Manjit Singh

Personal information
- Full name: Manjit Singh Chahal
- Born: 1 September 1989 (age 36) Ujhana, Haryana, India
- Height: 1.76 m (5 ft 9 in)

Sport
- Sport: Athletics
- Event(s): 800 m, 1500 m

Achievements and titles
- Personal best(s): 800 m: 1:46.15 (Jakarta 2018) 1500 m: 3:42.24 (Patiala 2018)

Medal record
Men's athletics
Representing India
Asian Games
| Gold medal – first place | 2018 Jakarta | 800m |

= Manjit Singh (runner) =

Indian middle-distance runner (born 1989)

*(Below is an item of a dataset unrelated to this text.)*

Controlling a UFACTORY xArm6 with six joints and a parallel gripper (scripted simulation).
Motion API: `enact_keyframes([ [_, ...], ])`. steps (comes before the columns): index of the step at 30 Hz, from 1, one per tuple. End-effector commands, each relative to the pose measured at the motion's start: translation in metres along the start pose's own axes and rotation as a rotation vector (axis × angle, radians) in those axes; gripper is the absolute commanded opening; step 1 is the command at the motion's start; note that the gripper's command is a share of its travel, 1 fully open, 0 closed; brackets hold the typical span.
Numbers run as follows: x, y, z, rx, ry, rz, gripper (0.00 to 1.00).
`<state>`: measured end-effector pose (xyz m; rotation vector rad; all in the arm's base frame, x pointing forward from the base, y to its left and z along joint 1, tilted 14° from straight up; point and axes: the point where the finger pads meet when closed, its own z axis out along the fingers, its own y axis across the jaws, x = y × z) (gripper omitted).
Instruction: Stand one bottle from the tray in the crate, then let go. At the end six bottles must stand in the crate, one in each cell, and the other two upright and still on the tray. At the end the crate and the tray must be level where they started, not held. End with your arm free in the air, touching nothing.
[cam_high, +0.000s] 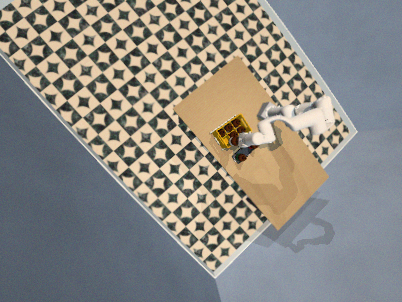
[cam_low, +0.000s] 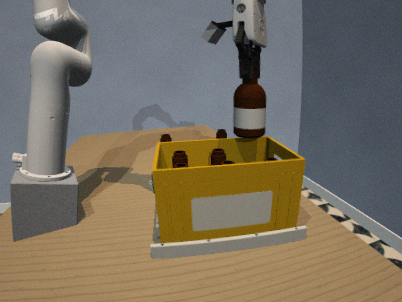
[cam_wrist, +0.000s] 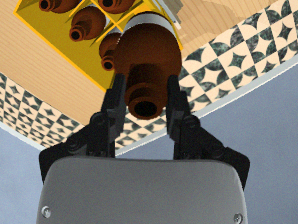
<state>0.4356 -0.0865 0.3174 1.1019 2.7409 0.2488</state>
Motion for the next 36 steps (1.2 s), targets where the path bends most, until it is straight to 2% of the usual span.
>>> enact_keyframes([
  [1,-0.006,-0.001,-0.002,-0.002,-0.004,0.0,0.0],
  [36,-0.021,-0.007,-0.002,-0.002,-0.004,0.0,0.0],
])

Manjit Singh Chahal (born 1 September 1989) is an Indian middle-distance runner who specialises in the 800 m and 1500 m events. He represented India at the 2018 Asian Games where he won the gold in the men's 800 m event.

==Personal life==
Manjit was born in Ujhana village, Jind district, Haryana, to Randhir Chahal and Bimala Devi. He grew his passion for athletics from his father only, Randhir who himself was a field athlete, in discus throw and shot put. Manjit is married, have a son, names Abhir with wife Kiran. In his spare time he used to help his father in dairy, cattle and agriculture farming. He had a contract job with ONGC from 2013 to 2016.

==Career==
===2013−2017===
In 2013 Manjit took part in his first international event, in the 2013 Asian Athletics Championships, at Pune, where he finished 4th place in the Men's 800 metres final clocking 1:49.70 mins. In 2014, he bagged a silver in the 800 metres in Federation Cup, but failed to qualify for the Commonwealth Games and Asian Games. After a long injury for one and half year, he took part in the National Inter-state Championship at Hyderabad winning silver then at Guntur and bettered his 800 m time, clocking 1:48.04 mins and winning silver on July 16, 2017. In the same event, on 18 July, he competed in the 1500m and finished with a timing 3:49.30 which was his personal best at that time.

===2018===
On March 7, 2018, in the Patiala Federation Cup, he competed in both 800 m and 1500 m and bettered his timings of 1500 m to 3:42.24 and qualified for 1500 m in the 2018 Asian Games. On 27 August 2018, Manjit Singh, stunned everyone and compatriot Jinson Johnson to win gold in the Men's 800 metres at the Asian Games after 36 years for India where he clocked 1:46.15 as his personal best.